Archive for December, 2007

8

I’m in the middle of my 8th to last shift. It’s been slow so far, and I haven’t had to do a case. These slow times where there’s no work to do are in some ways welcome and in some ways dreaded. They’re welcome because it means no patients are in need of fixing and we can get paid to do some other things we like to do (like read or work on a blog!). But it means the night is going to feel as long as a week because it’s so slow.

It’s now the last day of the year. A good time to look back at 2007 and think about the highs and the lows.

Highs
(Finally applying and) Getting accepted to seminary.
(Fixing up and) Selling my house (especially in this market).
Spending time with friends.

Lows
Using my tax return to replace my leaking water line and hot water heater.
Having three contracts on the house fall through.
Having to say goodbye (for now) to so many friends and family here in Georgia.

It seems hard to sum up a year in just one short list like that. The problem is that I don’t really remember it all that well. I wrote journals through much of the year, but now I lack the time to go back and read through them all and pick out the highlights. That list does just about sum up the year, however.
 
 
 

9

In the ninth to last shift, I did only one easy case – the excision of a neck mass. But in the rest of the shift I was able to do some of the busywork that we have each night, clean up, and generally help out with the other cases. It’s nice to be helpful. And that’s really what the job of a surgical tech is all about – helping the doctors and nurses, helping the patient get better.
 
 
 

10

Counting down my shifts left at work. 10 to go.
It’s a good time to reflect upon the last 15 years and to look forward to what’s coming down the line. I’ll try to do that over the next couple of weeks.

For the 10th to last shift, we did an exploratory laparotomy on a patient to fix two hernias… one of which contained strangulated bowel. The guy had them for something like 40 years and just never did anything about them. Not a wise move in my book – they weren’t exactly small. The umbilical hernia protruded about three inches from his belly and was probably six inches across. (It was a super-outey!) It’s odd how we can learn to live with things, especially if we fear what it’s going to take to make them better. And in this guy’s case it led to some dead gut.

The second case was a laparoscopic appendectomy. Routine. We’ve done a thousand of them if we’ve done one.

Not a bad night, all in all.

I’m going to stretch some here, but those cases are not unlike the last 15 years I’ve been here at the hospital. It’s been a routine, like the appendectomy. Each week sees the same duties, same routine, same people, same doctors, same conversations, same, same, same. For long stretches it’s been a comfortable, known sameness. I like the people I work with and the job is really an easy one. That’s one of the reasons why I’ve stayed here so long. I learned to live with it, even though the night shifts have been a large drain on me.

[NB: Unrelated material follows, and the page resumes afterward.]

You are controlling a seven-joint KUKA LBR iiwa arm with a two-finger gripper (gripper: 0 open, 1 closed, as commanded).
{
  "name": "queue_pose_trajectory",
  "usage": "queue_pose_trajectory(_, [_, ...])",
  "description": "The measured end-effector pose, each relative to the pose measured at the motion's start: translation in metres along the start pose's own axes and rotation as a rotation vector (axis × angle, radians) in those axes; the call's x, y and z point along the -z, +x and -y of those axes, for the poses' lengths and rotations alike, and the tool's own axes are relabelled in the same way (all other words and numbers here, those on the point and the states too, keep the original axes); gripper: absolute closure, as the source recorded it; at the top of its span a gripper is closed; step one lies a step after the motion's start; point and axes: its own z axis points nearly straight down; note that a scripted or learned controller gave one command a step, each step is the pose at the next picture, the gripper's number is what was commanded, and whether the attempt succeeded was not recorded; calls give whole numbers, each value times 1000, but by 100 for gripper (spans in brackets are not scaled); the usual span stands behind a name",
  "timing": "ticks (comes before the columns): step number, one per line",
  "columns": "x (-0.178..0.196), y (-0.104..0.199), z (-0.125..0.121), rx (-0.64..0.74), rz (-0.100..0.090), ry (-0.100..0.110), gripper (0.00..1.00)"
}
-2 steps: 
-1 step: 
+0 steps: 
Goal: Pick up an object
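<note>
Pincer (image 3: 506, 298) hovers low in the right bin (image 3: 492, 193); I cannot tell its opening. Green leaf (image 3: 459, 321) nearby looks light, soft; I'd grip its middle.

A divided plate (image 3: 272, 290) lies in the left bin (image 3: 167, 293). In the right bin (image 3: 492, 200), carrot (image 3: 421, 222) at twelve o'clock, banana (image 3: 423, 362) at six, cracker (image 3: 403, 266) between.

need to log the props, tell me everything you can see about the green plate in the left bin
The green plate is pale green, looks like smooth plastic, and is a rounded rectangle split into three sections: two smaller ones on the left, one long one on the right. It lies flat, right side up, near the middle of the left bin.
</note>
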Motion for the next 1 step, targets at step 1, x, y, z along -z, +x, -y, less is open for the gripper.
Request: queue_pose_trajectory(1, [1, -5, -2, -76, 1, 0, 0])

But at some point the easiness and sameness becomes more of a detraction than an advantage. I could go on with this job and at the end of my life I’d have done some good and lived very comfortably. I’d have every possession I needed, and I’d have travelled to some beautiful places and done some nice things. Hopefully I wouldn’t have gotten into too much trouble. Hopefully I’d have some friends.

But would that be enough? Would I look back and say I’d had a good life? And what’s life all about anyway? What really makes a good life? Philosophers have been asking that question since ancient Greece. I’m not going to answer it here in a blog entry from work, I’m sure. But part of the answer has to include working hard and risk. If I only ever do what’s easy how will I know what I could have done if I’d only tried?